Skinny Summer Squash

Mmm, summer squash.  I love it.  Zucchini, yellow crookneck, pattypan… they’re all so tasty and filling, too.  One raw cup is only 25 calories.  Sauté a small shallot with two teaspoons of extra virgin olive oil in a large pan, throw in two cups of the summer squash, and within minutes you have a heaping bowl of deliciousness for just 150 calories.  It also has healthy doses of:

  • Vitamin C- an antioxidant.  This word is thrown around a lot lately, but what does it really mean? Antioxidants lessen oxidative stress during metabolism, a problem in which molecules within your body steal electrons from their neighboring molecules.  This process causes great destruction to cells. Vitamin C helps by giving up its own electrons.  Pretty cool.
  • Vitamin A- great for eyes, skin, and bones.  Vitamin A takes a variety of forms within the body including retinol, retinal, and retinoic acid.  These compounds initiate chain reactions, such as switching on genes for transcription or allowing for the production of rhodopsin, a material in the retina needed for sight.  Vitamin A is fat-soluble and can be stored in the body.
  • Potassium- for nerve function, heart, and cell membrane function.  Potassium is needed to maintain balance of water and solutes between inner and outer cell fluids.  It also allows cells to produce electrical discharges which are needed for muscle contraction and sending signals through neurons.
and
  • Sheer yumminess.  Enough said.

I picked these babies up at the Tompkins Square Greenmarket.
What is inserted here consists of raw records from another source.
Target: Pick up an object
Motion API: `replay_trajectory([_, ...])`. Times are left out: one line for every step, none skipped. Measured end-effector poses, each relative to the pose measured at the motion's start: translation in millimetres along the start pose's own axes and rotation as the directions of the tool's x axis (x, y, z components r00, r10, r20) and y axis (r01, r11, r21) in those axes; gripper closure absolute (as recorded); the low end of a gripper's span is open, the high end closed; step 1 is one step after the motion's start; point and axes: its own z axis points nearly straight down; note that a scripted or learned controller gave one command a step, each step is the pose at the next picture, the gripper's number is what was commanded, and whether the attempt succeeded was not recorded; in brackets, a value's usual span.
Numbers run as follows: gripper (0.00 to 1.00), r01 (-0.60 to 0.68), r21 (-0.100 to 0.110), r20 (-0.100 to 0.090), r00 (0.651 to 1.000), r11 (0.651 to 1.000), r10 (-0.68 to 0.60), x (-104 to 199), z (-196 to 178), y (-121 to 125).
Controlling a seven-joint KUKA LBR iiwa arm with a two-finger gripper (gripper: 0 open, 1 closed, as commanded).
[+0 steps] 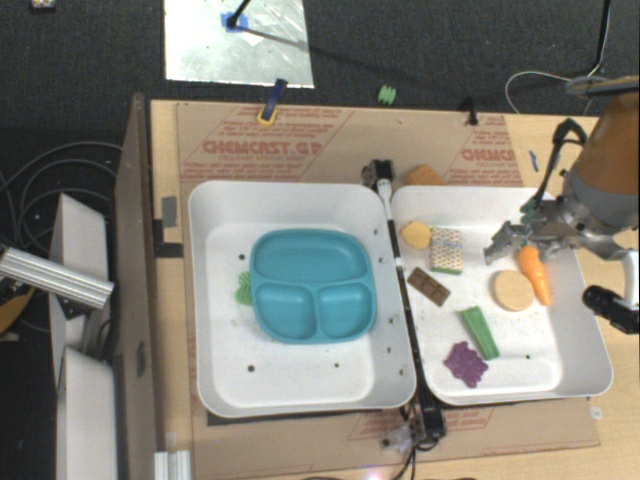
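Right now the gripper (522,236) hangs low over the right bin (580,368), near its far right part, with the orange carrot (534,272) lying just beside and a little toward the near side of it. Whether anything sits between its fingers cannot be told from this slant, nor whether they are spread or closed. The carrot's long axis runs roughly from the far edge toward the near edge, tilted slightly right, and its upper end sits nearly under the gripper. The round tan disc (513,291) touches the carrot's left flank, so a closing grasp would, in my judgement, need to straddle the carrot across its short width. The left bin (215,368) holds a blue divided tray (312,284), well apart from the arm.
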Motion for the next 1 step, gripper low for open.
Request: replay_trajectory([0.0,-0.003,0.013,-0.004,1.0,1.0,0.003,11.5,110.5,-48.3])
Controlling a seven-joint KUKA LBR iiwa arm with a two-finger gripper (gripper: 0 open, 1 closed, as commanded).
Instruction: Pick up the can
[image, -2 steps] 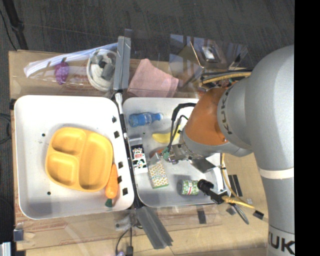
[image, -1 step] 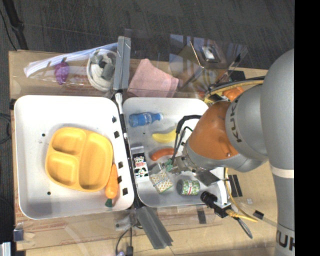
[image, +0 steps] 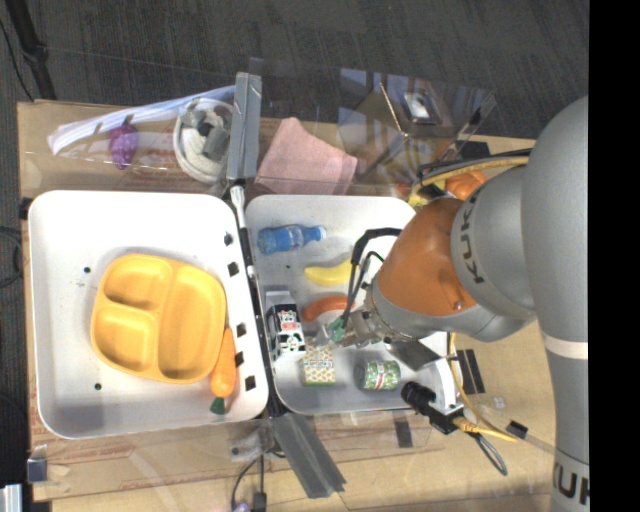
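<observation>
A dark grey carpeted floor (image: 300, 40) fills the top of the view, with faint lines crossing it. Below it lies the surface (image: 40, 130), light brown like cardboard or wood, its left edge showing against the floor and a black cable (image: 25, 45) running down at the top left corner. A clear plastic sheet (image: 420, 125) stands at the far edge of the surface and catches pale reflections of the light. Along the near edge, strips of clear tape (image: 130, 450) shine on the brown board. The light is even and soft, with weak shadows.
</observation>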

I’ve been making ribbons out of the zucchini with either a vegetable peeler or mandoline, depending upon the kitchen’s offerings.  Ribbons are a nice variation from my typical cubes or rounds.

Five minutes on the stove.

Success!  Top it with a little pecorino romano for a sharp kick.

The three zucchini made two bowls.  Zucchini makes a great meal paired with a small portion of pasta, a little risotto, or some white beans on a crusty bread.